*Exercise prompt*.
Search the data for the word "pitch" and copy every line that contains it.

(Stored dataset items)
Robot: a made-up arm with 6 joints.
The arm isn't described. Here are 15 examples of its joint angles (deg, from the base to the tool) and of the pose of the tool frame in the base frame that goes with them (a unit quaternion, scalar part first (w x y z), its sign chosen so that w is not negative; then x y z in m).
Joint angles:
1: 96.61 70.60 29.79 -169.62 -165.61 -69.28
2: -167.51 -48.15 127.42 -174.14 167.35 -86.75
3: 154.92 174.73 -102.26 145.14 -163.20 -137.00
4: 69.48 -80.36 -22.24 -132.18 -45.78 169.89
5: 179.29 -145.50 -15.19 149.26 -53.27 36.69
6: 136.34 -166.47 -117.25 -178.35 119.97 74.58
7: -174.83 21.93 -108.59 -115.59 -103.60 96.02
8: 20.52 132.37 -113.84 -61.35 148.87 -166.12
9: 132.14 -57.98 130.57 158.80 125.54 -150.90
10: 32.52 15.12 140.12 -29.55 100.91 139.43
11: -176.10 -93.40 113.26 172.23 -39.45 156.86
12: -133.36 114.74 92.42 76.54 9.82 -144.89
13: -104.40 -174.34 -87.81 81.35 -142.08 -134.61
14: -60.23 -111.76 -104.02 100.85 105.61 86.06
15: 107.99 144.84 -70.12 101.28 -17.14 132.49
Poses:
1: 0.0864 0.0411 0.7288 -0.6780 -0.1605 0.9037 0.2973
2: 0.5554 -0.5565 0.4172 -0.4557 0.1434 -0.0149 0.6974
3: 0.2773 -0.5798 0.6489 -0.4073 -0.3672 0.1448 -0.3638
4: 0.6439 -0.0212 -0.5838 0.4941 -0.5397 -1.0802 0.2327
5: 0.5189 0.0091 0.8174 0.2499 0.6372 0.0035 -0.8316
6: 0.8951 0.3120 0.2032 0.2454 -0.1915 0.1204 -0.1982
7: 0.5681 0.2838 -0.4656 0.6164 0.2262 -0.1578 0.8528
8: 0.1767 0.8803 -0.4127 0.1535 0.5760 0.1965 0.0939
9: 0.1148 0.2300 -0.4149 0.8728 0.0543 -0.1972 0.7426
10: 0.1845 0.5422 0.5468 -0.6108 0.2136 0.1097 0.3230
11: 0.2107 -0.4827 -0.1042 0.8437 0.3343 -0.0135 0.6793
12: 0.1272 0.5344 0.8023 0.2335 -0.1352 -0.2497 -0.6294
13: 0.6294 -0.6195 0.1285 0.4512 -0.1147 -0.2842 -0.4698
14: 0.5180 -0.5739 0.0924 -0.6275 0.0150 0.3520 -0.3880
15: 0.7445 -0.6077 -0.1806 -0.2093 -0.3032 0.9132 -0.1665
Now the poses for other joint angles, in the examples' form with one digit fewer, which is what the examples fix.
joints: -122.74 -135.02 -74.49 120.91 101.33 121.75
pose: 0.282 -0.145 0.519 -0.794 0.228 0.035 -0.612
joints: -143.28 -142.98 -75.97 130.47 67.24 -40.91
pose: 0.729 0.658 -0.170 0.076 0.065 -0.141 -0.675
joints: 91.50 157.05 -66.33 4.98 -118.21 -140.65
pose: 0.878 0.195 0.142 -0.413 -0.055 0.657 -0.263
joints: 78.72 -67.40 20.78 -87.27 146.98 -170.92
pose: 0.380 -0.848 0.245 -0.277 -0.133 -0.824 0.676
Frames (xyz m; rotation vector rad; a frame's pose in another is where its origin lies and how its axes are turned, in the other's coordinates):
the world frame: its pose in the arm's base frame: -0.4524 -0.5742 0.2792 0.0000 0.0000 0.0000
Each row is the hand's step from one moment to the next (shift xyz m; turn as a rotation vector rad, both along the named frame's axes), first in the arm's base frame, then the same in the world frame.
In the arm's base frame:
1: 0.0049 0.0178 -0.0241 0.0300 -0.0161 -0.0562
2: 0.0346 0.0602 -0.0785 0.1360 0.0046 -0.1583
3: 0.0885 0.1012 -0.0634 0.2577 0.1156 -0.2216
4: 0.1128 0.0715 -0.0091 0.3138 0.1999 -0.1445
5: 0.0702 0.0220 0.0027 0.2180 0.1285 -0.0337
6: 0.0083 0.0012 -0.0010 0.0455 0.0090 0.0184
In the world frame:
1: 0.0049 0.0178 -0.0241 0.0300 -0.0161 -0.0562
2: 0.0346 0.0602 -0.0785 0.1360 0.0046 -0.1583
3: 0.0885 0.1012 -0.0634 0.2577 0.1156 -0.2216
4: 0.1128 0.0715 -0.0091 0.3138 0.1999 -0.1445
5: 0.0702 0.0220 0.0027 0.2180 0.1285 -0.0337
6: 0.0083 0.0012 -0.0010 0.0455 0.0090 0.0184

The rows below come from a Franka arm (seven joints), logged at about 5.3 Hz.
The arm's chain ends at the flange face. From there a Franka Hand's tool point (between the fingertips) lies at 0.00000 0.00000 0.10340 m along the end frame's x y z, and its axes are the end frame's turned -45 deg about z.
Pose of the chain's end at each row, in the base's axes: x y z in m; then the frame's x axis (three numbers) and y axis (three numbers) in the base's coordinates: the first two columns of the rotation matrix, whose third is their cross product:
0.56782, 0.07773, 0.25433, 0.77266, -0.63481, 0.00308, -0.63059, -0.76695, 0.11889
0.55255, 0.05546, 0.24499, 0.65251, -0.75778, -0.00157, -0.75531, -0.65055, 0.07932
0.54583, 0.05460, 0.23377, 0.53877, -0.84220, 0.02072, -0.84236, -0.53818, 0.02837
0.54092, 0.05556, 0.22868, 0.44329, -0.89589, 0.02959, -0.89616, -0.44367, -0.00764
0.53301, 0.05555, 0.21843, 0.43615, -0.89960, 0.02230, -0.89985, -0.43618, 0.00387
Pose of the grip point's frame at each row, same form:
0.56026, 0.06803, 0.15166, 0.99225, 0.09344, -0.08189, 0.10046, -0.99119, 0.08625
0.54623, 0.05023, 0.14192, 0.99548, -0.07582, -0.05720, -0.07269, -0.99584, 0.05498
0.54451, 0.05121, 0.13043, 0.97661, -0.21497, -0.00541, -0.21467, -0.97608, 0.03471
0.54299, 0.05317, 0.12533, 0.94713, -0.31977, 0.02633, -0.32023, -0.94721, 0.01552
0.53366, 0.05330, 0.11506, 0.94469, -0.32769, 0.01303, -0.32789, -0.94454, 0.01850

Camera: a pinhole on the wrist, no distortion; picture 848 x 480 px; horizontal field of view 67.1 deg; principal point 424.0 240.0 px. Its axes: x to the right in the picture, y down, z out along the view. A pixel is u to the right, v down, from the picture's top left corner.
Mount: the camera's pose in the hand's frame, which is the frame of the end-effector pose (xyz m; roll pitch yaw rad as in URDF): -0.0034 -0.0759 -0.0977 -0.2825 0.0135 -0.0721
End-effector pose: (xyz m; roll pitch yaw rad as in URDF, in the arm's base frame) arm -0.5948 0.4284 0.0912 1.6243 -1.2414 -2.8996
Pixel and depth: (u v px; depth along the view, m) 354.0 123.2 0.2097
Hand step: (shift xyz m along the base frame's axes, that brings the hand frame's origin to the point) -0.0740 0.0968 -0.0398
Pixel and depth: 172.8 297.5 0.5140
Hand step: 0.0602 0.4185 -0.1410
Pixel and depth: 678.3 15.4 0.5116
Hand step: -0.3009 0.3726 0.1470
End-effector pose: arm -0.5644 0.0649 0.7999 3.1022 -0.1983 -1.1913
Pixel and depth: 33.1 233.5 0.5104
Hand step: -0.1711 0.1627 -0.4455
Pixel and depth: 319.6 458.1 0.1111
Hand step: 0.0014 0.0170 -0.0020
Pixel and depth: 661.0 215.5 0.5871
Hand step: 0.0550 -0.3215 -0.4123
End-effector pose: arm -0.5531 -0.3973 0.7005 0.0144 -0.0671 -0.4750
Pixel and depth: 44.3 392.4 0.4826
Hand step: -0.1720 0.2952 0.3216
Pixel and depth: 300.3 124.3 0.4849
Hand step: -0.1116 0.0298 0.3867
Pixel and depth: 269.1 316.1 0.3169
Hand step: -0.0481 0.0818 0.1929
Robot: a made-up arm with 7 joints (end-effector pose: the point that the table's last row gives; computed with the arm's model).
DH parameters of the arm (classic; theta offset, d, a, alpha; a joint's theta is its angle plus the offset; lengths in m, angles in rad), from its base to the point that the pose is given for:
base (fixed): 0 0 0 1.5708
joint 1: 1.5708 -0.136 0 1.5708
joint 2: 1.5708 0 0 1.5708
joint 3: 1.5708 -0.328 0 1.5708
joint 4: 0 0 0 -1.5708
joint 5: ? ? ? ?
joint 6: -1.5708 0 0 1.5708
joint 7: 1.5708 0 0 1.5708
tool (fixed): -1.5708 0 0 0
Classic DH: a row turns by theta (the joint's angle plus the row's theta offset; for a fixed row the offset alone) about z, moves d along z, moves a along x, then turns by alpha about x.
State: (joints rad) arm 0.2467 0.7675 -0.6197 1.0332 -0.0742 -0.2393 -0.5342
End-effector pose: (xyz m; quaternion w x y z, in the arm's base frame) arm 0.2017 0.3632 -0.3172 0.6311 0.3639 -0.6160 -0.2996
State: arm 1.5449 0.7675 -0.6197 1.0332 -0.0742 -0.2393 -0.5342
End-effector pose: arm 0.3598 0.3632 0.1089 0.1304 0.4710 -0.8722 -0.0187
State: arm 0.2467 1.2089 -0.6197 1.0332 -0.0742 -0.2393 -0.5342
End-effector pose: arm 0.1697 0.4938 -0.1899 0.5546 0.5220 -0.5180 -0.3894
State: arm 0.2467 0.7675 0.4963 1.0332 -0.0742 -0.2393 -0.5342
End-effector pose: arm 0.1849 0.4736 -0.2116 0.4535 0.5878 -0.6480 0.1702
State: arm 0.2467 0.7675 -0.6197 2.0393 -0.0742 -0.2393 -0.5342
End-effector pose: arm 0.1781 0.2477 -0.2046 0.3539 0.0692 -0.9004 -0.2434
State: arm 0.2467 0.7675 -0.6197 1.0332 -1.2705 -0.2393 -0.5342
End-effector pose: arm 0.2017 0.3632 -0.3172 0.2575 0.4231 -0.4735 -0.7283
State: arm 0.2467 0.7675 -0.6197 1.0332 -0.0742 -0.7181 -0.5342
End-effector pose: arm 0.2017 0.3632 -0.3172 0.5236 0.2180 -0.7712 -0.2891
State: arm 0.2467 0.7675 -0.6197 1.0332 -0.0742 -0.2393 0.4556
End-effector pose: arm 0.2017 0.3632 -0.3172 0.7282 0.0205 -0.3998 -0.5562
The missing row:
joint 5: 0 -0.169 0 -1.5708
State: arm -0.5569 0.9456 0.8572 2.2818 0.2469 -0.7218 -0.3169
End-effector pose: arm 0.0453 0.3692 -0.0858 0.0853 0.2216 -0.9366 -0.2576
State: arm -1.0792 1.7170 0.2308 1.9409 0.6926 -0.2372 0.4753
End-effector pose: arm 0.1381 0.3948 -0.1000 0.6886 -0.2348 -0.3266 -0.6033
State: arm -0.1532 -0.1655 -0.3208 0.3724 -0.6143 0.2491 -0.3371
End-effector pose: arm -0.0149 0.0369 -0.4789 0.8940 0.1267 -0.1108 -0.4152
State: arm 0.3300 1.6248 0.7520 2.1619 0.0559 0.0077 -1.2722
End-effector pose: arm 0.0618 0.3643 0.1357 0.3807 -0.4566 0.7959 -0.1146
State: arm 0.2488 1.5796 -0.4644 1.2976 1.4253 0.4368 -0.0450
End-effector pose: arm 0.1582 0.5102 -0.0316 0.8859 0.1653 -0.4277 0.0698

*Written response*.
Mount: the camera's pose in the hand's frame, which is the frame of the end-effector pose (xyz m; roll pitch yaw rad as in URDF): -0.0034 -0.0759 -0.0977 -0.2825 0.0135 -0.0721
End-effector pose: (xyz m; roll pitch yaw rad as in URDF, in the arm's base frame) arm -0.5948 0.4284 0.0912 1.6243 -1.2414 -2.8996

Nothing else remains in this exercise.